WHAT TO WORK ON: Transcribe the records that follow, keeping every word as it stands.

Extracted data entries
--

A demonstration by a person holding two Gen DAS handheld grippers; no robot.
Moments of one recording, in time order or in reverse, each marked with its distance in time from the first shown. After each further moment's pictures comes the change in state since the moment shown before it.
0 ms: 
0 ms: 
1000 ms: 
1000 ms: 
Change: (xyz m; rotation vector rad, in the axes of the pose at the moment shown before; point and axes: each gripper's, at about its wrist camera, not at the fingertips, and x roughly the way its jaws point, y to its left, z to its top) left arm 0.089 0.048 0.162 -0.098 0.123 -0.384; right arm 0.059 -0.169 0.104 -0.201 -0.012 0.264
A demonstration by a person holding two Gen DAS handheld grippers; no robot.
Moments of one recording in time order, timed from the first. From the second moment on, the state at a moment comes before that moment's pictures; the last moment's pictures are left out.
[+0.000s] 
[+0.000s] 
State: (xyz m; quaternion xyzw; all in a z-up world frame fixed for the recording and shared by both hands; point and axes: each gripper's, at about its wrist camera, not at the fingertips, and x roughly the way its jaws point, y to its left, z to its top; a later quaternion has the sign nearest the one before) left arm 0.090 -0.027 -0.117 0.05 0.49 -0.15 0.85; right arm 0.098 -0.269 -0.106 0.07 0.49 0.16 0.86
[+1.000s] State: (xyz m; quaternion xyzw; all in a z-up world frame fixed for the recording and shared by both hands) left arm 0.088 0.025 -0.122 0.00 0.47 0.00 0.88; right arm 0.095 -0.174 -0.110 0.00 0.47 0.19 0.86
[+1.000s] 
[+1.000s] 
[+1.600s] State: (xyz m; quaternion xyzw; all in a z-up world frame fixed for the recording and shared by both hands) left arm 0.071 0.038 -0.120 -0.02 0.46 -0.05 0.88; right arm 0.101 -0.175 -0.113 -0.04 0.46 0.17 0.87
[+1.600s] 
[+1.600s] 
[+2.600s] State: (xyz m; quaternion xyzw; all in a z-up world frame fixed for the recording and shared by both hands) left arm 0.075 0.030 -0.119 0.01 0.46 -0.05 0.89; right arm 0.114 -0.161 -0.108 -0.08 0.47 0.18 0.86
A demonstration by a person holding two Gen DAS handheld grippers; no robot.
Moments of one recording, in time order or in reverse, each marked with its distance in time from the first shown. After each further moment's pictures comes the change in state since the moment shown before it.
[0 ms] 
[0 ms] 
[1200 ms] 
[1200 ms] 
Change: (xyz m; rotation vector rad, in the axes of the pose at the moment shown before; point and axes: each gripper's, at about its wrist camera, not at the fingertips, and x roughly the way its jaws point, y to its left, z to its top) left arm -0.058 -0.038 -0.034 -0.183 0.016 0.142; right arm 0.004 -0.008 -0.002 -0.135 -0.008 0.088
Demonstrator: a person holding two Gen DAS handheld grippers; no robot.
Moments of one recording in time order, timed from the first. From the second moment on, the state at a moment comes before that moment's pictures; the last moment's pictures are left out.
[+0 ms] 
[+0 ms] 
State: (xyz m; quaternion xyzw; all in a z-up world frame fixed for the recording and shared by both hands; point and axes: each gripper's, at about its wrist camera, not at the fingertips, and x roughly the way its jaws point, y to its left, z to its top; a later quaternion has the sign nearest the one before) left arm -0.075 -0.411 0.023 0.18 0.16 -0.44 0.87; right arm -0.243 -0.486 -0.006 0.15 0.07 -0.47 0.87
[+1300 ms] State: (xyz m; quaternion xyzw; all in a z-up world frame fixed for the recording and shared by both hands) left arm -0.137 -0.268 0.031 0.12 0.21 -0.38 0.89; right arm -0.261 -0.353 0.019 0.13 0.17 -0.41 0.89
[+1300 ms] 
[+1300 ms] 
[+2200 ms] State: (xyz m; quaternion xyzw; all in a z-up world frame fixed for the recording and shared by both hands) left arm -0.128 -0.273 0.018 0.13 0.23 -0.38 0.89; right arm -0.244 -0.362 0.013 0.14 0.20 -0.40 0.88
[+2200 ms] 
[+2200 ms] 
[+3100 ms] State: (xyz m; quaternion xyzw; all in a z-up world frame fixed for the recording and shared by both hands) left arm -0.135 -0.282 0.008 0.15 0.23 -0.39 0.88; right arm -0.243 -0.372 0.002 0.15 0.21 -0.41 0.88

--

REPLY:
A demonstration by a person holding two Gen DAS handheld grippers; no robot.
Moments of one recording, in time order or in reverse, each marked with its distance in time from the first shown. After each further moment's pictures comes the change in state since the moment shown before it.
0 ms: 
0 ms: 
1000 ms: 
1000 ms: 
Change: (xyz m; rotation vector rad, in the axes of the pose at the moment shown before; point and axes: each gripper's, at about its wrist camera, not at the fingertips, and x roughly the way its jaws point, y to its left, z to its top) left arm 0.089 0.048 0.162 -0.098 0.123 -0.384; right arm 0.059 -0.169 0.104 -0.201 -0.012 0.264
A demonstration by a person holding two Gen DAS handheld grippers; no robot.
Moments of one recording in time order, timed from the first. From the second moment on, the state at a moment comes before that moment's pictures; the last moment's pictures are left out.
[+0.000s] 
[+0.000s] 
State: (xyz m; quaternion xyzw; all in a z-up world frame fixed for the recording and shared by both hands; point and axes: each gripper's, at about its wrist camera, not at the fingertips, and x roughly the way its jaws point, y to its left, z to its top; a later quaternion has the sign nearest the one before) left arm 0.090 -0.027 -0.117 0.05 0.49 -0.15 0.85; right arm 0.098 -0.269 -0.106 0.07 0.49 0.16 0.86
[+1.000s] State: (xyz m; quaternion xyzw; all in a z-up world frame fixed for the recording and shared by both hands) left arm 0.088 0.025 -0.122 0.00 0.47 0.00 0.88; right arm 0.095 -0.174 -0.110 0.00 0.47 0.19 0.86
[+1.000s] 
[+1.000s] 
[+1.600s] State: (xyz m; quaternion xyzw; all in a z-up world frame fixed for the recording and shared by both hands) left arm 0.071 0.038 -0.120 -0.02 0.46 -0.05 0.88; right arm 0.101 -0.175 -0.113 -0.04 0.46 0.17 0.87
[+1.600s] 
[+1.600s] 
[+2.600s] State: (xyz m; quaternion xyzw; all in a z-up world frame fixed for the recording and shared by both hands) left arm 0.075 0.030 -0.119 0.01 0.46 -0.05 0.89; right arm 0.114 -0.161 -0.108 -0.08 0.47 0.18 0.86
A demonstration by a person holding two Gen DAS handheld grippers; no robot.
Moments of one recording, in time order or in reverse, each marked with its distance in time from the first shown. After each further moment's pictures comes the change in state since the moment shown before it.
[0 ms] 
[0 ms] 
[1200 ms] 
[1200 ms] 
Change: (xyz m; rotation vector rad, in the axes of the pose at the moment shown before; point and axes: each gripper's, at about its wrist camera, not at the fingertips, and x roughly the way its jaws point, y to its left, z to its top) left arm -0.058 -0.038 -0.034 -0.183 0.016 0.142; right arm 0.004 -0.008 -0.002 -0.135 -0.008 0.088
Demonstrator: a person holding two Gen DAS handheld grippers; no robot.
Moments of one recording in time order, timed from the first. From the second moment on, the state at a moment comes before that moment's pictures; the last moment's pictures are left out.
[+0 ms] 
[+0 ms] 
State: (xyz m; quaternion xyzw; all in a z-up world frame fixed for the recording and shared by both hands; point and axes: each gripper's, at about its wrist camera, not at the fingertips, and x roughly the way its jaws point, y to its left, z to its top; a later quaternion has the sign nearest the one before) left arm -0.075 -0.411 0.023 0.18 0.16 -0.44 0.87; right arm -0.243 -0.486 -0.006 0.15 0.07 -0.47 0.87
[+1300 ms] State: (xyz m; quaternion xyzw; all in a z-up world frame fixed for the recording and shared by both hands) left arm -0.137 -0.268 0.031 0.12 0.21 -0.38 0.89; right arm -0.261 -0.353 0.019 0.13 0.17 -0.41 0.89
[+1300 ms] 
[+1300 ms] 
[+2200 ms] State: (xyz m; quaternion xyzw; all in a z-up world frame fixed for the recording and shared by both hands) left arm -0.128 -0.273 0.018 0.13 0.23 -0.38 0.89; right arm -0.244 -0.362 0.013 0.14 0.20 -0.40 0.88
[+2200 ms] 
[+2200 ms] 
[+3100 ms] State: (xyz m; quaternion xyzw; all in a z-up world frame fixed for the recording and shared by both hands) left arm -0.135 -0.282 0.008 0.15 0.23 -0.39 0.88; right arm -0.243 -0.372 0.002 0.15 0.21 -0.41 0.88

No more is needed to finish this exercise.